Introducing the brain: dopamine, serotonin control genes (Introduction)

by David Turell , Tuesday, October 27, 2020, 21:35 (1486 days ago) @ David Turell

The latest findings from addiction reseaarch:

https://www.quantamagazine.org/the-epigenetic-secrets-behind-dopamine-drug-addiction-an...

"This is why cells in our body can be so different even though every cell has identical DNA. If the DNA is not unwound from its various spools — proteins called histones — the cell’s machinery can’t read the hidden code. So the genes that would make red blood corpuscles, for example, are shut off in cells that become neurons.

"How do cells know which genes to read? The histone spool that a specific gene’s DNA winds around is marked with a specific chemical tag, like a molecular Post-it note. That marker directs other proteins to “roll the tape” and unwind the relevant DNA from that histone (or not to roll it, depending on the tag).

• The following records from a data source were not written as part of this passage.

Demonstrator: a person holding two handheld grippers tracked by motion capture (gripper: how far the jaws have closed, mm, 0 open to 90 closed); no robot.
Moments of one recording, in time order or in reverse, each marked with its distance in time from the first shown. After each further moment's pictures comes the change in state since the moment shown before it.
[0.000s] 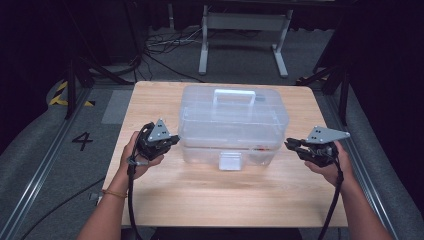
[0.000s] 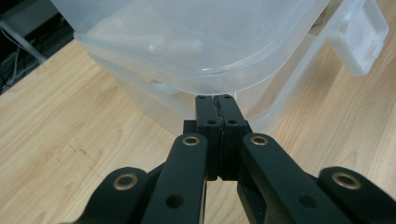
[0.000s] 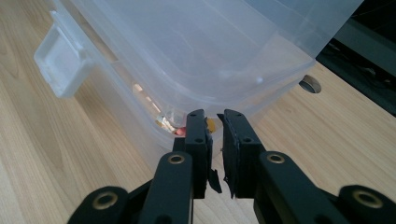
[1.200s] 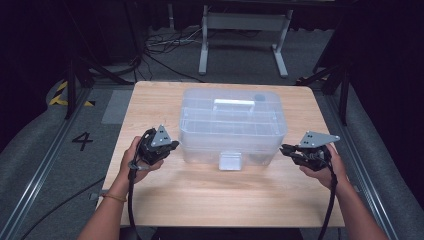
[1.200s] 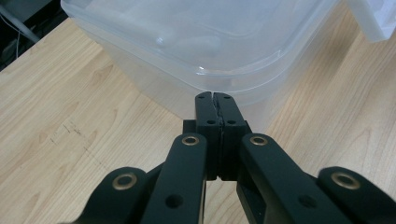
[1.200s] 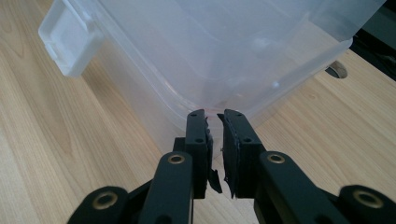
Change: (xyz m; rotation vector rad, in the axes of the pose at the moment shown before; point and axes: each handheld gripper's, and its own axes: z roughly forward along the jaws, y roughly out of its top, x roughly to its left) left arm -0.005 -0.015 0.008 0.045 0.018 0.004; right arm 0.010 -0.010 0.016 0.052 0.039 -0.004
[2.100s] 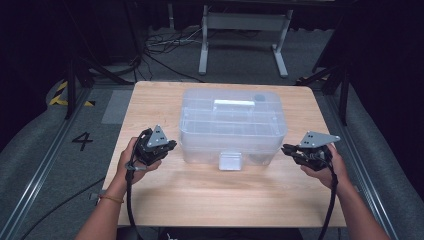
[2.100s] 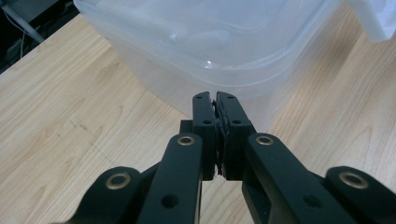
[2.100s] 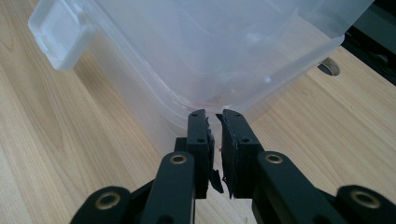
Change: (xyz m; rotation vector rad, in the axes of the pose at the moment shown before) left arm 0.003 -0.004 -0.008 0.000 0.013 -0.001; right arm -0.001 -0.001 -0.001 0.015 -0.023 -0.013
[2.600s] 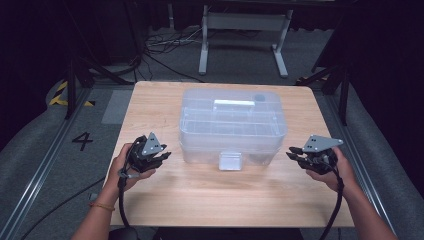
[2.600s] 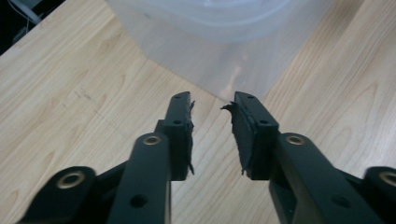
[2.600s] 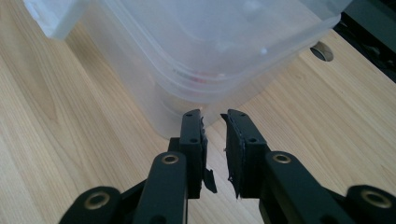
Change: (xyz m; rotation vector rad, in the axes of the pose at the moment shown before) left arm -0.005 -0.021 -0.009 0.057 0.022 0.016; right arm 0.000 -0.010 -0.010 0.066 -0.029 -0.036
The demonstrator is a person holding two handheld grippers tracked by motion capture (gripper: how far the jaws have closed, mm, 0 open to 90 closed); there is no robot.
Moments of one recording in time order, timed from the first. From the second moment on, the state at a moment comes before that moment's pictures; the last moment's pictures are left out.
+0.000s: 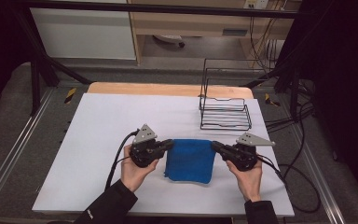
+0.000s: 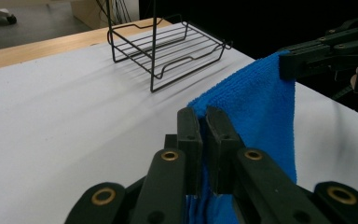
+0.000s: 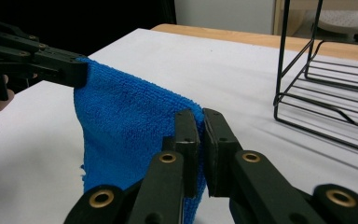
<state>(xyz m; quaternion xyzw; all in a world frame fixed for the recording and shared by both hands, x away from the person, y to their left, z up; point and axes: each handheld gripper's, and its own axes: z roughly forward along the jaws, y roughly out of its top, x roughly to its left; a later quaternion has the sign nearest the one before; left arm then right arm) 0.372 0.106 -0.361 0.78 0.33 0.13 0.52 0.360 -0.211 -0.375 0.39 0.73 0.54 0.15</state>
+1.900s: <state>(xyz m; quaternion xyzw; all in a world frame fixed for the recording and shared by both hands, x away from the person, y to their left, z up) 0.407 0.065 -0.271 0.68 0.29 0.19 0.65 0.366 -0.232 -0.271 0.37 0.62 0.60 0.35</state>
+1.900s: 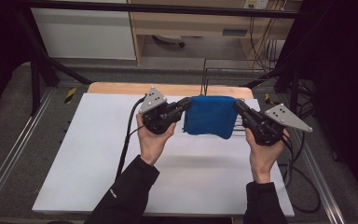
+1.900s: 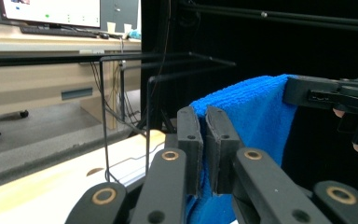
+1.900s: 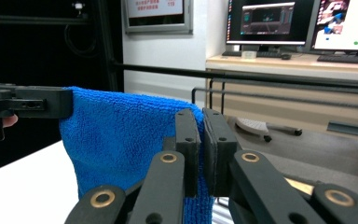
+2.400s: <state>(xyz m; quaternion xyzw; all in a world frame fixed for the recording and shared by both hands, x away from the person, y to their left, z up) 0.423 0.053 -0.243 0.65 0.29 0.20 0.68 0.375 -0.235 -0.236 0.36 0.60 0.61 0.39</state>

"...[research] showed that serotonin has another function: It can act as one of those molecular Post-it notes. Specifically, it can bind to a type of histone known as H3, which controls the genes responsible for transforming human stem cells (the forerunner of all kinds of cells) into serotonin neurons. When serotonin binds to the histone, the DNA unwinds, turning on the genes that dictate the development of a stem cell into a serotonin neuron, while turning off other genes by keeping their DNA tightly wound.

"That finding inspired Maze’s team to wonder if dopamine might act in a similar way, regulating the genes involved in drug addiction and withdrawal. In the April Science paper that so surprised me, they showed that the same enzyme that attaches serotonin to H3 can also catalyze the attachment of dopamine to H3 — a process, I learned, called dopaminylation.

"Together, these results represent a huge change in our understanding of these chemicals. By binding to the H3 histone, serotonin and dopamine can regulate transcription of DNA into RNA and, as a consequence, the synthesis of specific proteins from them. That turns these well-known characters in neuroscience into double agents, acting obviously as neurotransmitters, but also as clandestine masters of epigenetics.

***

"In a commentary accompanying the research, Jean-Antoine Girault of Sorbonne University in Paris made a final, intriguing observation. We know that typical neural impulse firing works by causing a ripple effect of dynamic changes in calcium concentration inside neurons that eventually reach the nucleus. But Girault noted that the enzyme that catalyzes the attachment of dopamine to H3 is also regulated by levels of intracellular calcium. In this way, electrical chatter between neurons is relayed to the nucleus, suggesting that neural activity — driven by a behavior — could attach the dopamine epigenetic marker to genes responsible for drug-seeking behavior. That’s how the experiences one has in life can select which genes get read out, and which do not. Lamarck would be proud."

Comment: The functional aspects of gene expression controls in the brain are expanding with this research. The complexity increases and demands the recognition of design requirements. And of course, Lamarck is here to stay.